- Film poster
- 新龍門客棧
- Directed by: Raymond Lee
- Written by: Tsui Hark; Charcoal Tan; Hiu Wing;
- Produced by: Tsui Hark
- Starring: Maggie Cheung; Brigitte Lin; Tony Leung; Donnie Yen;
- Cinematography: Arthur Wong; Tom Lau;
- Edited by: Poon Hung
- Music by: Philip Chan; Chow Gam-wing;
- Production companies: Film Workshop; Seasonal Film Corporation;
- Distributed by: Golden Harvest
- Release date: 27 August 1992;
- Running time: 103 minutes
- Country: Hong Kong
- Language: Cantonese

= New Dragon Gate Inn =

1992 Hong Kong film by Raymond Lee

New Dragon Gate Inn, also known as Dragon Inn in North America, is a 1992 Hong Kong wuxia film directed by Raymond Lee and produced by Tsui Hark, starring Maggie Cheung, Brigitte Lin, Tony Leung, and Donnie Yen. A remake of Dragon Gate Inn (1967), New Dragon Gate Inn was shot as a standard wuxia action thriller, with fast-paced action including martial arts, swordfighting and black comedy set in 15th-century China.

Both New Dragon Gate Inn and the original Dragon Gate Inn centre on the familiar wuxia motif of a corrupt Ming‑dynasty eunuch in power and a band of martial heroes striving to rescue the descendants of a loyal official. What distinguishes New Dragon Gate Inn is its incorporation of the innkeeper archetype Jin Xiangyu (金鑲玉), adapted from the proprietress Wan Jen-mi (萬人迷) in the 1973 wuxia film The Fate of Lee Khan. The remake weaves this character into the narrative and expands the story with a web of turbulent‑era passions, rivalries, and entanglements.

The film received a total of nine nominations across the 29th Golden Horse Awards and the 12th Hong Kong Film Awards, ultimately winning the prize for Best Action Choreography.

== Synopsis ==
The film is set in 15th-century China during the Ming dynasty.

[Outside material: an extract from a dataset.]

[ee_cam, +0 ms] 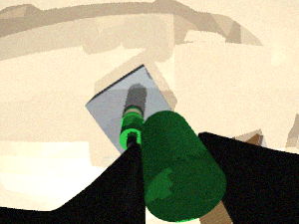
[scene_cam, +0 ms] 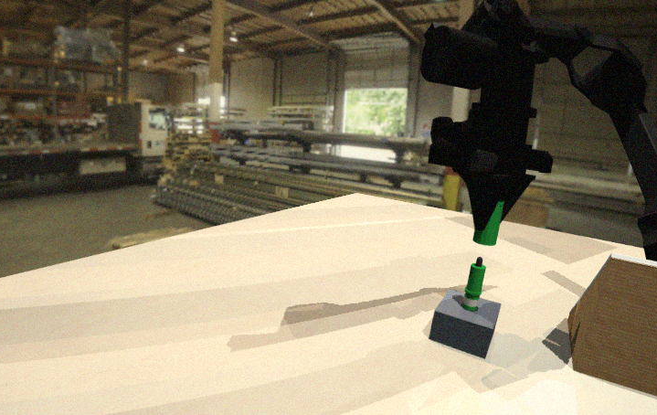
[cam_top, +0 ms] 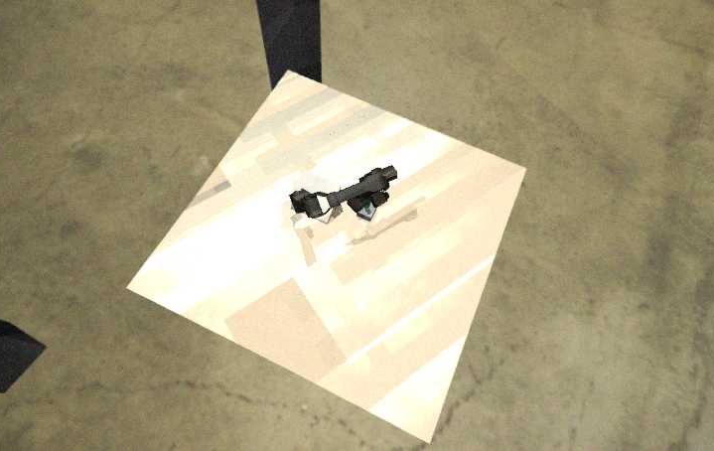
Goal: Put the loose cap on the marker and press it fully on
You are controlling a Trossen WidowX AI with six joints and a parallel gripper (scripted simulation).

Cao Shaoqin, the powerful eunuch who controls the spy agency Eastern Depot, has gotten rid of his political rival Yang Yuxuan, the war minister. Yang's daughter, Yuying, has been sent into exile in a remote desert region in northwest China. Cao intends to use Yuying as bait to lure her father's loyal followers into a trap and eliminate all of them. Zhou Huai'an, one of Yang's former subordinates, has asked his lover, the swordswoman Qiu Moyan, to help him save Yuying and meet him at Dragon Gate Inn. Unknown to them, Cao has sent three of his best fighters to kill them.

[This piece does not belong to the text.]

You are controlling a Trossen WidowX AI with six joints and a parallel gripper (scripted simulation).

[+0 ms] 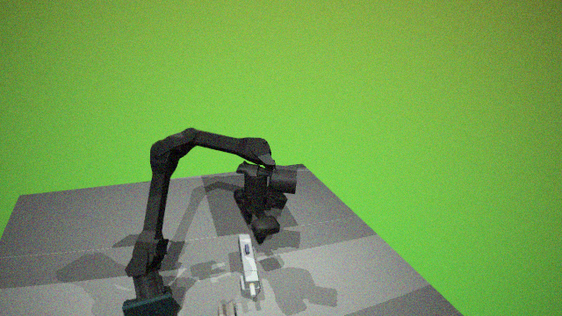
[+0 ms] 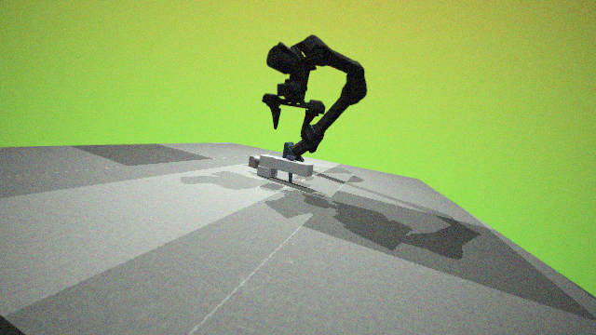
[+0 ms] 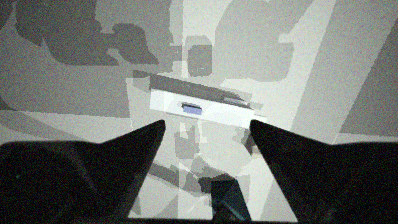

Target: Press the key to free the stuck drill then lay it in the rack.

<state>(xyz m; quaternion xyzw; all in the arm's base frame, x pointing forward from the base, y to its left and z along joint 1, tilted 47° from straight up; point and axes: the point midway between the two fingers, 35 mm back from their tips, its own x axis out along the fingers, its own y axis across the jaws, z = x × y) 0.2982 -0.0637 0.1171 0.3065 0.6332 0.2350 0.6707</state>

Jin Xiangyu, the inn's owner, has been luring unsuspecting guests to stay in the inn to rob and kill them under the guise of running a legitimate business. She has a crush on Zhou, who already loves Qiu. When Zhou is cornered by Cao's men at the inn, he pretends to agree to marry Jin to trick her into revealing the location of a secret tunnel that would allow them to escape the inn, after which he would leave with Qiu on the night of the supposed wedding.

Just then, Cao shows up at the inn with his forces. Zhou, Qiu and Jin have no choice but to put aside their differences for the time being and work together to defeat and kill Cao in order to save Yuying. Qiu dies of her wounds during the battle, while Jin burns down the inn and accompanies Zhou as he rides into the distance.

== Themes ==
New Dragon Gate Inn was one of the films in which Brigitte Lin portrayed a woman in disguise as a man, in addition to Peking Opera Blues, Swordsman II, Royal Tramp II, Handsome Siblings, and Ashes of Time.

== DVD releases ==
On 17 July 2000, the film was released on DVD by Hong Kong Legends in Europe in Region 2.

Four and a half years later, the Fantasy Swordplay Collection DVD was released on 14 February 2005 in a three-disc set. The set included two other films: The Swordsman and Moon Warriors.

One year later, The Donnie Yen Collection DVD was released on 29 May 2006 in a four-disc set. The set included two other films: Once Upon a Time in China II, and a two-disc platinum edition of Iron Monkey.